The youngest of his 13 children know nothing but life in a camp for displaced people, and his family are resigned to having lost everything.

Sitting outside his stick and straw house which is covered with a large plastic sheet with Unicef printed on it, Mr Alghali told me they fled three years ago when the Janjaweed descended at night on his village.

He wiped tears from his eyes as he described how his three-month-old daughter Wedad Ali was shot dead by one of the gunmen.

Attacks on villages have become less common from the bloody early days of the Darfur crisis, when the Arab pro-government Janjaweed militia waged a campaign of terror on African villages.

Returning?

I asked Mr Alghali if the time was coming where he would be able to take his family home.

"No," he said.

"It is far too dangerous. People are still being attacked and killed.

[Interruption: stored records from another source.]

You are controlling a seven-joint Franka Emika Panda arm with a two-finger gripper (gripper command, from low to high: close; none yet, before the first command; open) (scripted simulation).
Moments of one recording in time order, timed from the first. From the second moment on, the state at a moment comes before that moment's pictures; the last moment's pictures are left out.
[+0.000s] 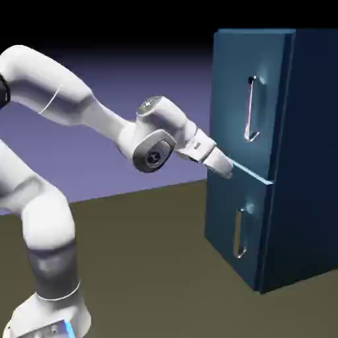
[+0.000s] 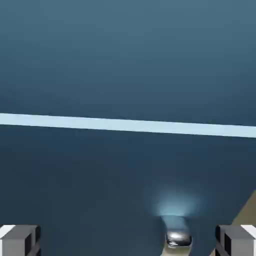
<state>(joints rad) 0.03 -0.58 -0.02 -2.80 -0.05 3.03 0.78</state>
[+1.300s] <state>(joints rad) 0.48 -0.79 -0.51 -2.56 -1.75 2.97 2.14</state>
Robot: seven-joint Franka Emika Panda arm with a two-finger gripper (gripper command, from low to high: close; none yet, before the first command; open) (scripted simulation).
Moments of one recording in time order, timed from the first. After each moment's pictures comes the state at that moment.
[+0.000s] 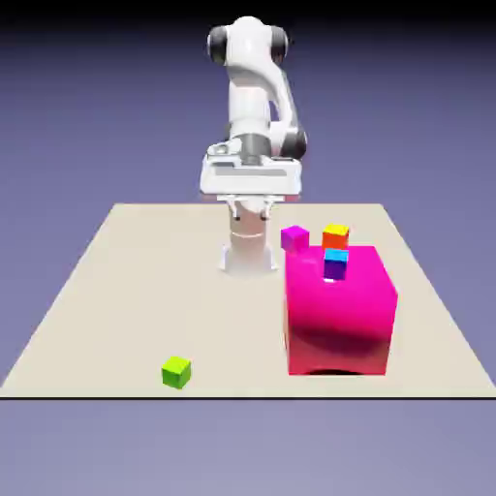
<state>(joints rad) 0.00 -0.53 0.00 -2.78 -0.02 3.01 0.70</state>
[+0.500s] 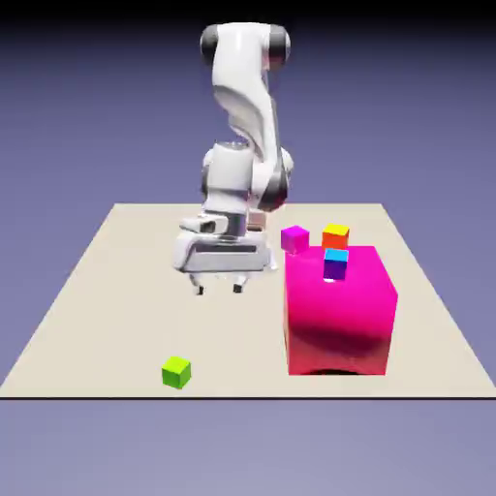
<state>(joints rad) -0.10 0.02 -0.05 -2.46 -0.25 2.73 0.14</state>
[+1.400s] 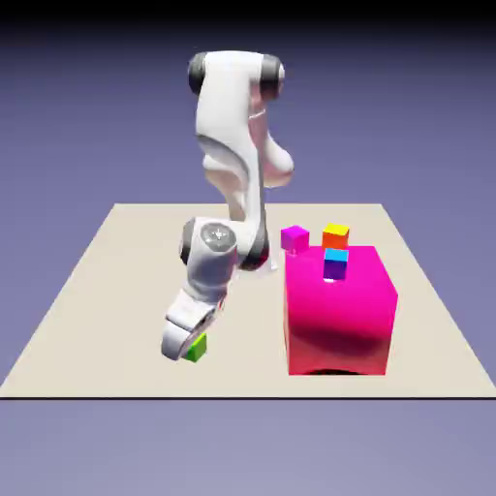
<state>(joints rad) -0.03 0.25 -0.03 -2.22 -0.34 2.34 -0.12</state>
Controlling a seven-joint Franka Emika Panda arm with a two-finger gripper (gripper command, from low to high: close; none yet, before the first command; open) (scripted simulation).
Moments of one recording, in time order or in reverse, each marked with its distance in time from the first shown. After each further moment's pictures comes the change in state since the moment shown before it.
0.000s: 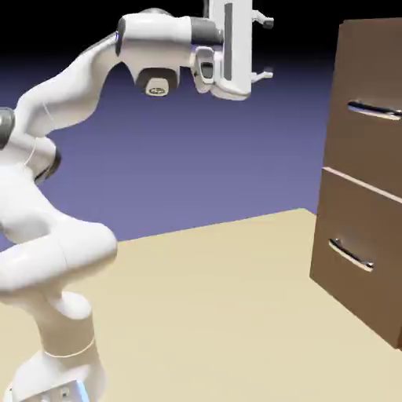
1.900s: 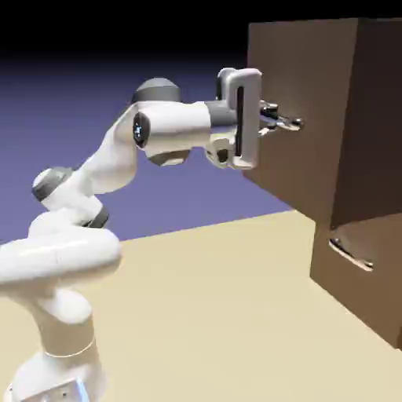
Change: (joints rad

I cannot take my family home, they will be attacked."

This chronic state of insecurity ebbs and flows, but it has not improved significantly at any stage in the past three years.

It is the continuing killings, rapes and periodic attacks on aid agencies which prompted the UN to push for a change to peacekeeping operations.

On patrol

Everyone acknowledges that the African Union (AU) force has been understaffed and inadequately resourced.

West Darfur sector commander Colonel Ladan Bauchi Yusuf said: "In the face of glaring constraints in terms of manpower and resources, you can check around and see our achievements - everything is going fine."

AU mission
The Sudanese want the AU troops to stay
Others say the mandate has not been tough enough to allow peacekeepers to prevent attacks on civilians.

I joined an AU patrol which set out from the base in el-Geneina north into the bush, heading for the village of Kondobe.

With an armoured personnel carrier in front and one behind, this was a robust, well-equipped operation.

But the AU doesn't have the equipment or manning levels to mount a sufficient number of patrols or checks on ceasefire violations to have a significant effect on continuing violence and human rights abuses.

In Kondobe, the AU officers checked with elders on the state of security, and asked whether the village was getting sufficient help from international aid agencies.

Distrust

Two United Nations teams have been in Sudan recently - one to look at the logistics of handing over control from the AU to the UN and the other a political mission hoping to persuade a reluctant government that the UN operation is in the country's and the international community's interests.

The Sudanese government has said it is happy with the AU operation.

West Darfur's Wali, or governor, Gafar Abdul Hakam, said the people in his state wanted the AU to be reinforced rather than replaced by the UN.

There is a deep-seated distrust of the UN peacekeeping operation, which they feel is under the control and direction of the United States.

There is also a fear that a UN peacekeeping force could start to carry out arrests on behalf of the International Criminal Court.